◆ **REQUIREMENT**
Where a picture occurs in the data, omit it, and copy all remaining data exactly.
DATA SECTION START
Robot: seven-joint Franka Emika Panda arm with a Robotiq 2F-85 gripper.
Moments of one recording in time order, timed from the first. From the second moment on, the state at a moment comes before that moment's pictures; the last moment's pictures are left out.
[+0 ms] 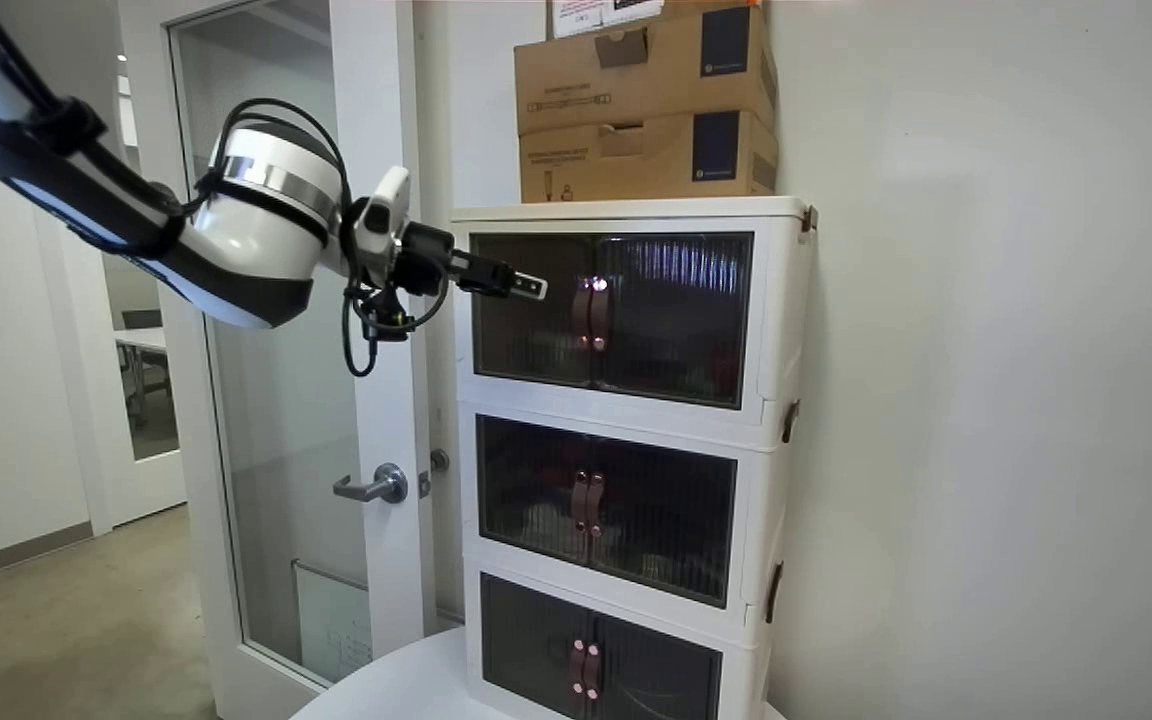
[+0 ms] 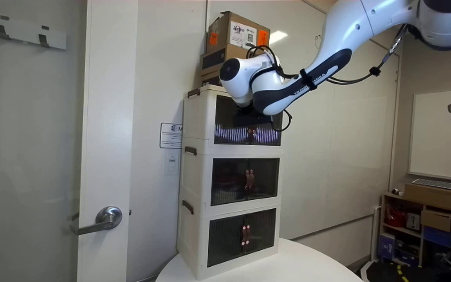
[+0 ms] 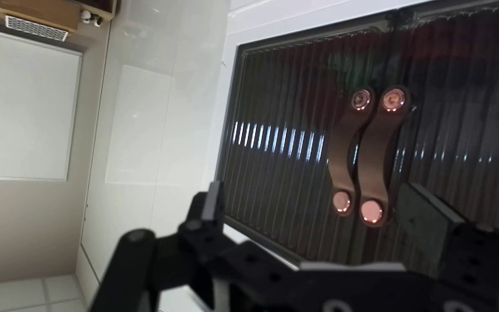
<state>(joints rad) 0.13 0.52 0.14 -1.42 -1.50 1.92 1.73</state>
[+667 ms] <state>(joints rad) 0.15 0.58 0.12 -1.32 -1.43 1.89 1.68</state>
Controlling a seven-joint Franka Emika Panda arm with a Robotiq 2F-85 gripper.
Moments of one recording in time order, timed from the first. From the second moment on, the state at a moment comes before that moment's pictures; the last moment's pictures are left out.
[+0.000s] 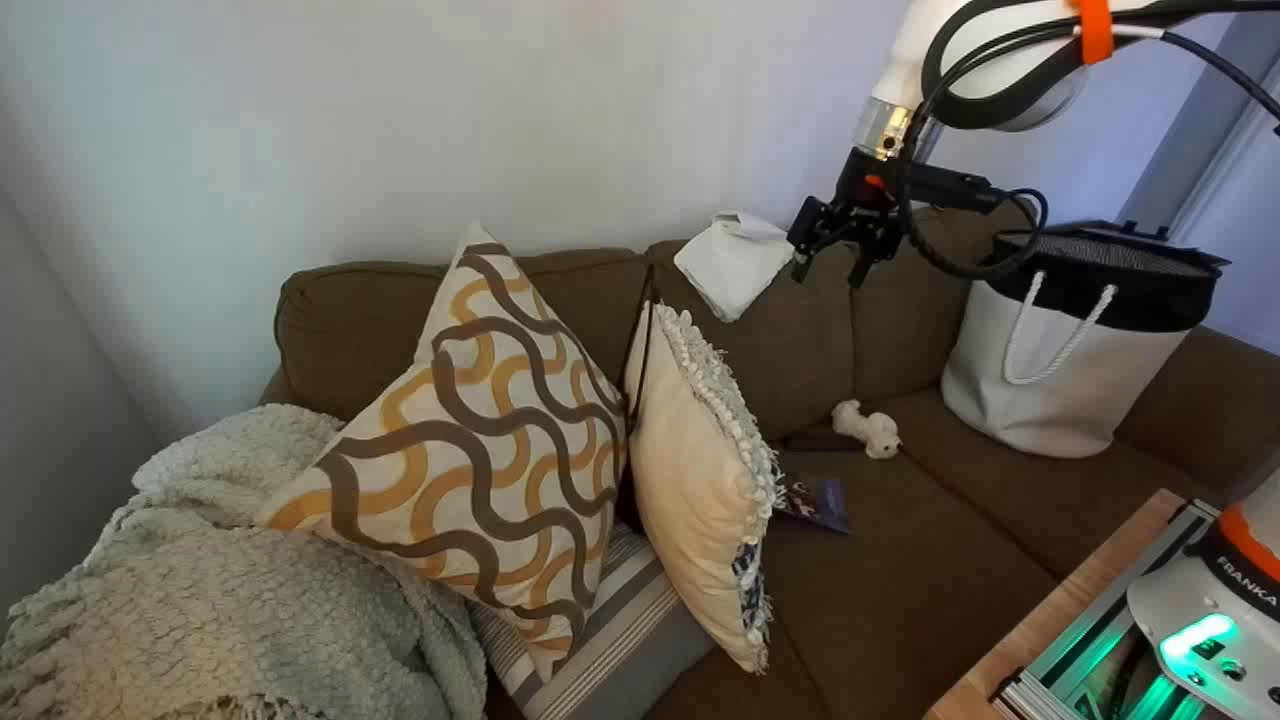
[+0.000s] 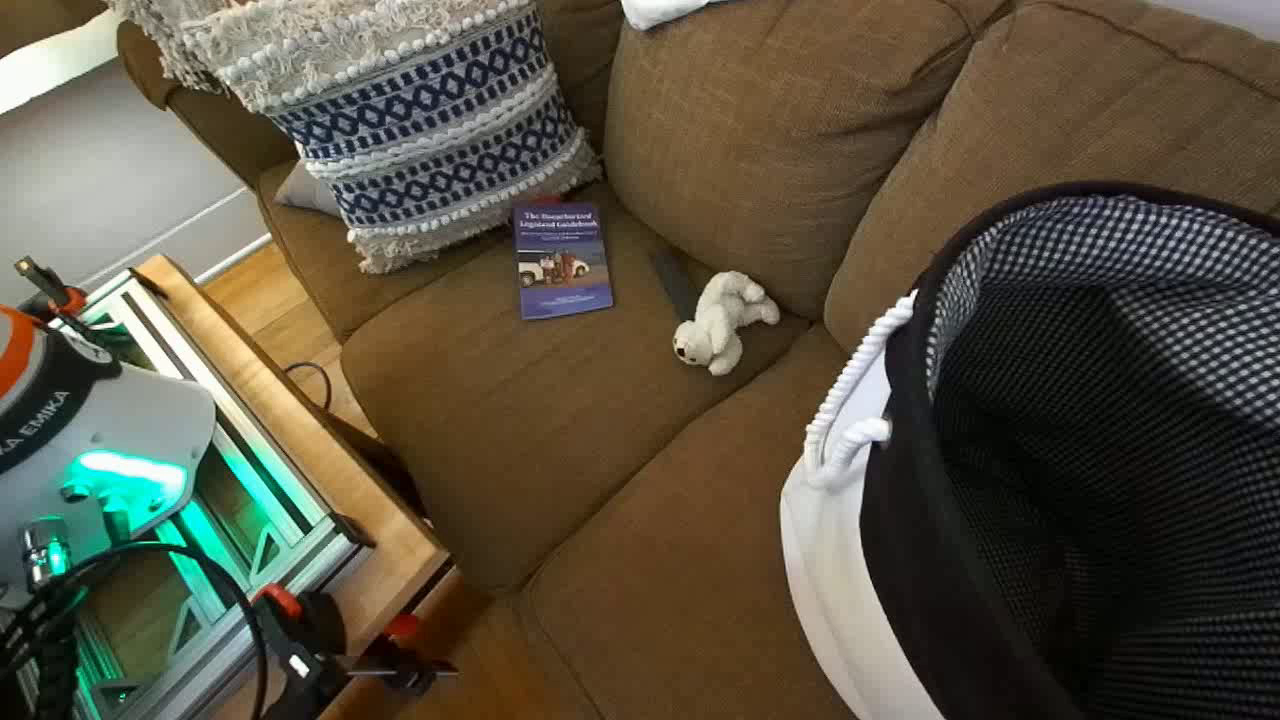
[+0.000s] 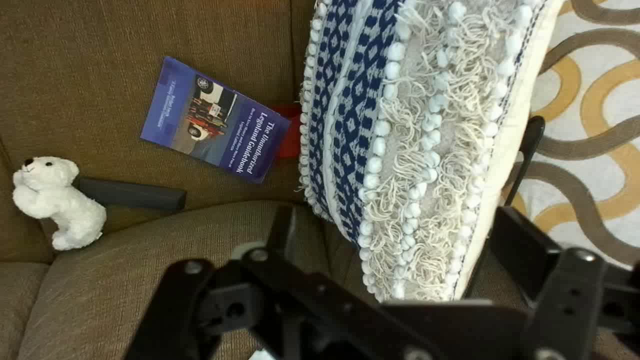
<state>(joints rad) 0.10 -0.20 0.22 -2.35 0.20 2.29 0.43</state>
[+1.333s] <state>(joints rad) 0.02 -0.07 0.11 -2.48 -0.06 2.30 0.34</state>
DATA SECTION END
◆ **RESPONSE TO THIS TASK**
Robot: seven-joint Franka Emika Panda arm with a Robotiq 2F-85 gripper.
Moments of one recording in time order, timed from the first. From the second moment on, the state at a moment comes before that moment's pictures; the last moment's pictures are left out.
[+0 ms] 
[+0 ms] 
[+0 ms] 
<state>(joints rad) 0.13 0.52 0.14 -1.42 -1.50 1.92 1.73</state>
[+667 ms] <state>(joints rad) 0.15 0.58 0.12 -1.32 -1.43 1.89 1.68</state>
Controlling a seven-joint Franka Emika Panda arm with a Robotiq 2F-85 gripper.
Moments of one recording in time order, timed from the first. From the second moment on, the state at a moment comes before that moment's pictures; the last moment's pictures are left out.
[+0.000s] 
[+0.000s] 
[+0.000s] 
<state>(joints rad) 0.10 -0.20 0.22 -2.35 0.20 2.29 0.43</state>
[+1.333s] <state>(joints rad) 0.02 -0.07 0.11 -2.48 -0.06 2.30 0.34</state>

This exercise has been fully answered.